After an extended and intensive bout of travel to investigate breaking news stories and visit the world’s troubled hot spots, it appears as if the editorial staff of H I will be safely ensconced back in Big Bubba’s Bait Shop and Bar in Pungo, Virginia for a while. It has been a harrowing experience to be in London, Madrid, Salamanca, Dusseldorf, Darmstadt, Ottawa and San Diego. Luckily, emergency rations of gin were available in all these exotic ports of call.

If you really want harrowing, however, the destination is not important. Whether it’s a week in Afghanistan or a weekend in Buffalo when the Miss Teen America pageant is in town, being there is not nearly as harrowing as getting there. H I has had the opportunity to travel with Virgin Atlantic, Iberia, Easy Jet, Air Berlin, US Air and Southwest Airlines in the past two months. The Warsaw Convention may govern the way passengers’ baggage is treated but the Geneva Convention obviously does not govern the way the passengers are treated. Travelling in Europe is marginally more acceptable as you don’t have to take your shoes off for the security inspection and the cabin crews don’t have names like Lance and Misty. Travelling in the US is marginally less acceptable.

The US airline industry has adopted the ‘hub and spoke model’. Unless you are travelling from one city with a population of more than four million to another city with a population of more than four million, you have to stop at a city with a population of less than one million. It is not necessary for this intermediate stop to be in the general direction of travel.

These intermediate stops are useful for testing the effects of micro-waved pizza on human beings and allow the members of the Golden Years Travel Club of Des Moines, Iowa to attach additional city decals to their carry on baggage. They also have the potential of enhancing the nation’s homeland security by eliminating the need to send terrorists to Saudi Arabia for questioning. Any fanatical jihadi would tell all after five hours waiting for a connecting flight in Philadelphia.

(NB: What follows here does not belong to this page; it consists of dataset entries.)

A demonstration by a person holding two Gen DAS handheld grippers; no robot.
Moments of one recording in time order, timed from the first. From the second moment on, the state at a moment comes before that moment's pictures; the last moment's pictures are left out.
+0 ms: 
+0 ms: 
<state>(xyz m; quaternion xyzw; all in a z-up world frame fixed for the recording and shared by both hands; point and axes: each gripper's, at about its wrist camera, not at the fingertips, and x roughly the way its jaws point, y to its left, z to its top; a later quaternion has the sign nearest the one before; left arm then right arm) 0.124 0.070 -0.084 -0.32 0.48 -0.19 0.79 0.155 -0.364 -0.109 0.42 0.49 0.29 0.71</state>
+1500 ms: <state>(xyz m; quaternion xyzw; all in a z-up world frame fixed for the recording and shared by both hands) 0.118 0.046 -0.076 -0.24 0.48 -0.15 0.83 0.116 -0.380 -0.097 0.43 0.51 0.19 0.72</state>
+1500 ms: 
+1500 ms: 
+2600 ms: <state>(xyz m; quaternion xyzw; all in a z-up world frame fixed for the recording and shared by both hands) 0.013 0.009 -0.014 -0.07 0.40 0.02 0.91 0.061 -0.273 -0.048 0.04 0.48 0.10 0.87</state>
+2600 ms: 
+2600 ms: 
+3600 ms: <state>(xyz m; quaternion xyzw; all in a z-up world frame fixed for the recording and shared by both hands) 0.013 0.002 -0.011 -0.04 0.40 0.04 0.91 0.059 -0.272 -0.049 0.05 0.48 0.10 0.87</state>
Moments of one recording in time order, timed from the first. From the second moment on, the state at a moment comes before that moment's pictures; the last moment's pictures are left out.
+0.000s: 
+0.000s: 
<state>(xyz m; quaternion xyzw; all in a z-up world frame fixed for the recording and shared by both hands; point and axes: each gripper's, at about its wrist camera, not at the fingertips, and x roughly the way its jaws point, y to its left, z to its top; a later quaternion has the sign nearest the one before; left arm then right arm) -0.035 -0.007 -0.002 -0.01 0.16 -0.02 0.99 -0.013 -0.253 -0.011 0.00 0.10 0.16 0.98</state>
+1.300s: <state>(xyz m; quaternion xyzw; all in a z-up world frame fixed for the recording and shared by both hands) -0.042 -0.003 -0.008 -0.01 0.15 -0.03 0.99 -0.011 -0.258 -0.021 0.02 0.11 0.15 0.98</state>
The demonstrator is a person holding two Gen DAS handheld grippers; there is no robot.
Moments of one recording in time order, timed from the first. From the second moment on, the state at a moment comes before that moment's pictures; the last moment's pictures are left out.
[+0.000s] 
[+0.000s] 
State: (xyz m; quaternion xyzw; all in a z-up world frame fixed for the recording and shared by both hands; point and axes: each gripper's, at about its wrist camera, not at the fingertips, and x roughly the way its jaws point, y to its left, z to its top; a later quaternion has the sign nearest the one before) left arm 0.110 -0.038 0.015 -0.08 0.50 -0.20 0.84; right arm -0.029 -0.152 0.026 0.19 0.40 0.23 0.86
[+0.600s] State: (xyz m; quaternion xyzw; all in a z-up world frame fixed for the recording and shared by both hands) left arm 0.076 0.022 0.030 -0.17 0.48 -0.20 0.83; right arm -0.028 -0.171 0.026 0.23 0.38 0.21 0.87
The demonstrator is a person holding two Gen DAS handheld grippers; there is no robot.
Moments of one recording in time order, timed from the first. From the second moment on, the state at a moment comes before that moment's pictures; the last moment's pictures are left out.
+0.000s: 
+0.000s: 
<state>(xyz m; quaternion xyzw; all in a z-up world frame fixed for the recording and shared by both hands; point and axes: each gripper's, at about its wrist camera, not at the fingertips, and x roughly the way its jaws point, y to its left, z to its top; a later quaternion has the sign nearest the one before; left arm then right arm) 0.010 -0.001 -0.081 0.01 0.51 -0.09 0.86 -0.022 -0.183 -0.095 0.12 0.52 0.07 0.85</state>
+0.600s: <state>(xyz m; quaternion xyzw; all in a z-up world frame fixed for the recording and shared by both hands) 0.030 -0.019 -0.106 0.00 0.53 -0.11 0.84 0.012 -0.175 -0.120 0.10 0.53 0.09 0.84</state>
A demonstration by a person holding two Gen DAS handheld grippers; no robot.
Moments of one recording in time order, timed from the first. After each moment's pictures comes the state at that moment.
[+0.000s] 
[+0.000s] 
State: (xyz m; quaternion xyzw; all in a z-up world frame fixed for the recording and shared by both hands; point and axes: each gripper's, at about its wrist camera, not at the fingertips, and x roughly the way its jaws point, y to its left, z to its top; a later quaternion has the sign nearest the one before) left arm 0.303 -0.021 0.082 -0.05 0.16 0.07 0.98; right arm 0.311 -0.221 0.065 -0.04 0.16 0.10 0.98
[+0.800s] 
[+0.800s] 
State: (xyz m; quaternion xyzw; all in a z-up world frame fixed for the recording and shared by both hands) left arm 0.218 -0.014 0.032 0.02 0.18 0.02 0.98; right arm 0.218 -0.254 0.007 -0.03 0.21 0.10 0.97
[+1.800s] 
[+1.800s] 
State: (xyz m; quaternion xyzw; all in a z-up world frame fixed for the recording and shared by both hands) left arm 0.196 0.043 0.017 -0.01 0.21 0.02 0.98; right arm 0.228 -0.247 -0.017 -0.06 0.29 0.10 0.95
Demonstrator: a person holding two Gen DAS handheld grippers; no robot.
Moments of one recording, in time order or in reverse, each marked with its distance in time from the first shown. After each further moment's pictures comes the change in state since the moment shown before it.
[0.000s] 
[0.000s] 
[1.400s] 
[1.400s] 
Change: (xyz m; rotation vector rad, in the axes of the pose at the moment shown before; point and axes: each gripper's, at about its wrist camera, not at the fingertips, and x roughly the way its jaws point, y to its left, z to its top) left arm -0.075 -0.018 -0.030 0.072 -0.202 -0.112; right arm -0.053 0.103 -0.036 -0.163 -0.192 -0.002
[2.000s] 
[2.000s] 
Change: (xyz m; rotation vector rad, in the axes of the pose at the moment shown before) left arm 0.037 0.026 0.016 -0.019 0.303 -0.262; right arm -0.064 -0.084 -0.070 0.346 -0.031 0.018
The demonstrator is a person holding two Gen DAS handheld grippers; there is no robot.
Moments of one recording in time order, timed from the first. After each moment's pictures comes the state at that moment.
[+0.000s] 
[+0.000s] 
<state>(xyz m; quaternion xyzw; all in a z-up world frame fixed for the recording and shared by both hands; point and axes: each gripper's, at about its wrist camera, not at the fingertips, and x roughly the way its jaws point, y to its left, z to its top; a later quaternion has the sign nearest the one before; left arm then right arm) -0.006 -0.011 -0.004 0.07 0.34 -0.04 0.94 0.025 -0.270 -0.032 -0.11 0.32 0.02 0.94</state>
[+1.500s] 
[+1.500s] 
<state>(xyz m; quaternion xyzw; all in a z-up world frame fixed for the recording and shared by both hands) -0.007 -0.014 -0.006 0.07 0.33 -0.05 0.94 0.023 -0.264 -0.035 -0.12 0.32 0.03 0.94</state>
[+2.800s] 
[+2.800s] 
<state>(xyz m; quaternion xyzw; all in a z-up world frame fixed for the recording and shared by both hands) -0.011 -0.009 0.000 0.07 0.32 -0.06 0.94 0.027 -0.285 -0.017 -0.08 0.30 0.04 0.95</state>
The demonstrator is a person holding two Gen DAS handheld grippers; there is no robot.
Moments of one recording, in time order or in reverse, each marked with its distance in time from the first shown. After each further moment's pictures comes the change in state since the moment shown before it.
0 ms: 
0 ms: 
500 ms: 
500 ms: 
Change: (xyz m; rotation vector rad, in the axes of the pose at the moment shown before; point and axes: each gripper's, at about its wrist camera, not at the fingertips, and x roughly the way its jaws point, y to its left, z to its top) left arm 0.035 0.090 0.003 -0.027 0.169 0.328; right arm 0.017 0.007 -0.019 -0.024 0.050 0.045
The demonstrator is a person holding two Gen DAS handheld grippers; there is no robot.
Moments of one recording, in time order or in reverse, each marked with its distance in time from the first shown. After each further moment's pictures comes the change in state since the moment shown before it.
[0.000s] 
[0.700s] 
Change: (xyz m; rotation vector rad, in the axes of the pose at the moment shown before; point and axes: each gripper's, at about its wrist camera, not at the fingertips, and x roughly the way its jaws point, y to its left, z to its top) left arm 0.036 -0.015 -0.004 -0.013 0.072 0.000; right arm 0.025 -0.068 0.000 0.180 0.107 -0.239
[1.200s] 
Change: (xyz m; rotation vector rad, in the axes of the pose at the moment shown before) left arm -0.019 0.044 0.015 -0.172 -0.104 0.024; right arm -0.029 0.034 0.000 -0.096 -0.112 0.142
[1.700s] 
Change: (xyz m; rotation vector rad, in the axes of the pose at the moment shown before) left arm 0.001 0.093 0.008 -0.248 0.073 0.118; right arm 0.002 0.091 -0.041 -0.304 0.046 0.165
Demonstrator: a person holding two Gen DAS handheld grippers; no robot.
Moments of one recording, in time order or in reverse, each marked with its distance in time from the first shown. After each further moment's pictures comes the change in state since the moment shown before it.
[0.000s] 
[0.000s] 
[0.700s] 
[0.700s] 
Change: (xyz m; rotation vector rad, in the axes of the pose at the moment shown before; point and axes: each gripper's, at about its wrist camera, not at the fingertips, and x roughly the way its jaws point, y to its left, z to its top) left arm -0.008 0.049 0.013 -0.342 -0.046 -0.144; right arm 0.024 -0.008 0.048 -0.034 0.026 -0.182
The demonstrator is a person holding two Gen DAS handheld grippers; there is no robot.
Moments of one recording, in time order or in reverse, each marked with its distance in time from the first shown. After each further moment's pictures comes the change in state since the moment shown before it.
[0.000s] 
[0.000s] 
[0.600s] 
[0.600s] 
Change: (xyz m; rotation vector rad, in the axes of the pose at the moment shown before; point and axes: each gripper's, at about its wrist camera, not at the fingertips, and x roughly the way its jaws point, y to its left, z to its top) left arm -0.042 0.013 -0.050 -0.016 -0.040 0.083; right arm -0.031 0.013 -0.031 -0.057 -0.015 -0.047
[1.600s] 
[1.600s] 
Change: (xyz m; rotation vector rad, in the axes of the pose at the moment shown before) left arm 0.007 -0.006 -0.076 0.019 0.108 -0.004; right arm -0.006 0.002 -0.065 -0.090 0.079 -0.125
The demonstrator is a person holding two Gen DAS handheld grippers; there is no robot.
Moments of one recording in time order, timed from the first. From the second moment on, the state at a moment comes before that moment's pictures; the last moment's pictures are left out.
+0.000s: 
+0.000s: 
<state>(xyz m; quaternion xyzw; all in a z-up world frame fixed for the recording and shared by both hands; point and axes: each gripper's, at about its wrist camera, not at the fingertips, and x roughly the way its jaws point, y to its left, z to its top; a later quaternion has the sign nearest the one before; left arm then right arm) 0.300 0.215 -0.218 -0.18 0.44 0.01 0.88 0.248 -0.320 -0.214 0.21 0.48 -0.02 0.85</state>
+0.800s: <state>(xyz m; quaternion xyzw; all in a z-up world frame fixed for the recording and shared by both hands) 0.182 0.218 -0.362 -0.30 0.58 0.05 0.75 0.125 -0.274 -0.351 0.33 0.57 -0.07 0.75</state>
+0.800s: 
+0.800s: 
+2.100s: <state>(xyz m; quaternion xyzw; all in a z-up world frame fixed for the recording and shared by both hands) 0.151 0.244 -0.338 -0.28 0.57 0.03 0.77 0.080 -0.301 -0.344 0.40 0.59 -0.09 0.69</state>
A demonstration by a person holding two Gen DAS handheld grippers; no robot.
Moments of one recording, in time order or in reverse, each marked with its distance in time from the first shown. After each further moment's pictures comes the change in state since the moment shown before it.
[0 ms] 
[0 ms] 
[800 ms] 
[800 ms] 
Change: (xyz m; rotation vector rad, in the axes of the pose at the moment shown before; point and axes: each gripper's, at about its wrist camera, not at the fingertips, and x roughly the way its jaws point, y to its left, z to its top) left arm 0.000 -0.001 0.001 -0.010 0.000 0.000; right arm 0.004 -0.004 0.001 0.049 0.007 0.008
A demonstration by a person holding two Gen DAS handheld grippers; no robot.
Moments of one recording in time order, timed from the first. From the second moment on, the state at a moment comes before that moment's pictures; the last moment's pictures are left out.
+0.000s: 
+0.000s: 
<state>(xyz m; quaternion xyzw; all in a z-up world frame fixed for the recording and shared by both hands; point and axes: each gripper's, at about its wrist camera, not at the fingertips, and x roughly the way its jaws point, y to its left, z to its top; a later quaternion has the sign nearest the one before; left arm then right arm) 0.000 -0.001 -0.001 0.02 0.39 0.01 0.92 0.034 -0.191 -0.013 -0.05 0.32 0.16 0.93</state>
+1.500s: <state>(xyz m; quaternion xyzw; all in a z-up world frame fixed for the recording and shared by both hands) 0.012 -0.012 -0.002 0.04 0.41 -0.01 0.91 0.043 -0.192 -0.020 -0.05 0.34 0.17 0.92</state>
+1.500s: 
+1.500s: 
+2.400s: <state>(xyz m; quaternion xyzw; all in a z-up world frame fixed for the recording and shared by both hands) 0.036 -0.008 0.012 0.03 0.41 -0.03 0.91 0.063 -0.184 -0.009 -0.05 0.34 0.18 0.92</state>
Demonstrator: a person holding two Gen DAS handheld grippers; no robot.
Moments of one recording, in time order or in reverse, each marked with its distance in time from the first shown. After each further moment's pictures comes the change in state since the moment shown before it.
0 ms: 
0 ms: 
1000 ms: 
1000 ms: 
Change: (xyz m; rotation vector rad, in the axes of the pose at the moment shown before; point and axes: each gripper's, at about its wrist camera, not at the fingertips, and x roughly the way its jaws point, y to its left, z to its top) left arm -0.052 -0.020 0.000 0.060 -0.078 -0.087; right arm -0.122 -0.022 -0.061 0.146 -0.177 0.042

The other model the US airline industry has adopted is ‘no frills’ food. Southwest Airlines has apparently gotten this down to a science. On flights lasting more than four hours, passengers are provided with little boxes of ‘snacks’ that have obviously been purchased from the United Nations Refugee Agency. Apparently it is spiritually uplifting for Southwest passengers to share the ‘no frills food experience’ with the residents of Darfur. Veteran Southwest passengers have developed a strategy to deal with this situation. They bring enough soft drinks, sandwiches, pizza slices, fruit, processed cheeses, energy bars, cookies, crisps, and packaged salads to feed the population of their departure city. By the end of the flight, Lance and Misty are dragging massive plastic rubbish bags down the aisle collecting the food wrappers, drinks cans, leftovers, bits of lettuce, crusts of bread, and the odd slice of pepperoni. (This haul of supplies is undoubtedly recycled back to the United Nations Refugee Agency.)

Travel may broaden the mind and enrich the spirit, but if it were not for the commitment to journalism and the salutary effects of gin, H I might stay permanently in Big Bubba’s Bait Shop and Bar in Pungo, Virginia. In any event, columns will resume forthwith.


Blogger Ananke said...

Finally!!! I was beginning to wonder if you were ever coming back. Airline travel in America is truly awful but it still beats taking the bus. ;-)

5:08 PM  
Blogger Wicked H said...

Well, welcome to my general vicinity. We hope you enjoy your stay.